The incident angle of the satellite signal, the frequency of the signal and other information are told to the antenna controller, and the antenna controller controls the internal circuit of the antenna to change the phase of the phase shifter.
The following video is a video of the company's phased array antenna prototype development stage, where the antenna is tracked and controlled on a 6-DOF swing platform. We can see that the antenna itself does not have any mechanical servo structure, and there is no relative motion between the antenna and the platform. The antenna beam is kept pointed at the satellite through electronic scanning.

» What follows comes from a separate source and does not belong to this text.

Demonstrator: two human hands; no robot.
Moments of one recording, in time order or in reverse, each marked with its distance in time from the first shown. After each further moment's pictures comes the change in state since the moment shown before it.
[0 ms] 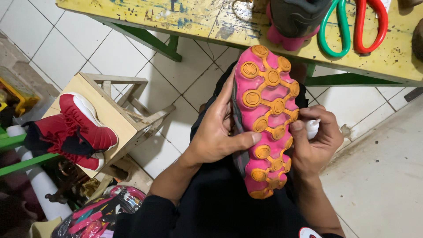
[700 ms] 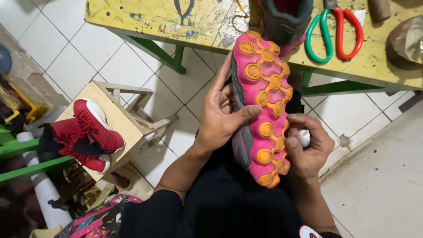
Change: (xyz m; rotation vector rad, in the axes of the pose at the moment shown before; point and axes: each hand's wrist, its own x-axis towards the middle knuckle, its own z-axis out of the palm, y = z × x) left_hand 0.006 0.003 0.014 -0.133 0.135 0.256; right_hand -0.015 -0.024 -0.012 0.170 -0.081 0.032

Advantages and Disadvantages of Phased Array Antennas
Advantage
Low height, low profile, low installation height requirement, especially suitable for scenes with limited installation space such as airborne;
Adopt electronic scanning, fast response speed.
Generally speaking, the switching time for a phased array antenna beam pointing angle to switch from one angle to another is less than 1ms, which is far beyond the reach of a mechanically scanned parabolic antenna, because when a parabolic antenna switches its direct pointing angle, it needs to rely on a motor to drive the gears to rotate.
Phased array antennas are particularly suitable for highly maneuverable carriers, such as aircraft with high-speed maneuvers. In addition, in low-orbit satellite communication systems, since low-orbit satellites move very fast and parabolic antennas have a long response time, it is difficult to track low-orbit satellites. Currently, low-orbit satellites all use phased array antennas. For example, the ground receiving antenna of the Starlink system is a phased array antenna, as shown in the following figure:
shortcoming
cost
If the same antenna gain is to be achieved, the cost of a phased array antenna will be much more expensive than a parabolic antenna.
Effects of low elevation angles
Phased array antennas have a characteristic: the gain in the antenna normal direction (that is, the direction perpendicular to the antenna surface) is the highest, and as the incident angle increases from the normal direction, the gain decreases. If the satellite is directly above the antenna, the satellite incident signal is consistent with the antenna normal, and the gain of the phased array antenna is the highest. If the satellite is not directly above the antenna, and the satellite incident signal deviates from the antenna normal at an angle, the gain of the phased array antenna decreases, and the greater the angle deviation, the lower the gain of the antenna. The angular deviation between the satellite incident signal and the antenna normal is called the "off-axis angle" in the industry.
When the off-axis angle is equal to 60 degrees, the antenna gain of the signal incident from this angle will be reduced by 4dB relative to the normal gain. This is a characteristic of the phased array antenna itself and cannot be overcome.
Let's take a high-orbit satellite as an example. If the phased array antenna is near the equator, the off-axis angle between the satellite and the antenna normal is small, and the antenna gain is high. As the latitude increases, the off-axis angle between the satellite and the antenna normal becomes larger and larger, and the antenna gain becomes smaller and smaller. Therefore, the use of phased array antennas is subject to certain restrictions in high-latitude areas.
Therefore, when using phased array antennas, we need to calculate the off-axis angle of the phased array antenna based on the area used by the user, and then estimate the reduction in antenna gain based on the off-axis angle, leaving enough margin when making the satellite communication link budget.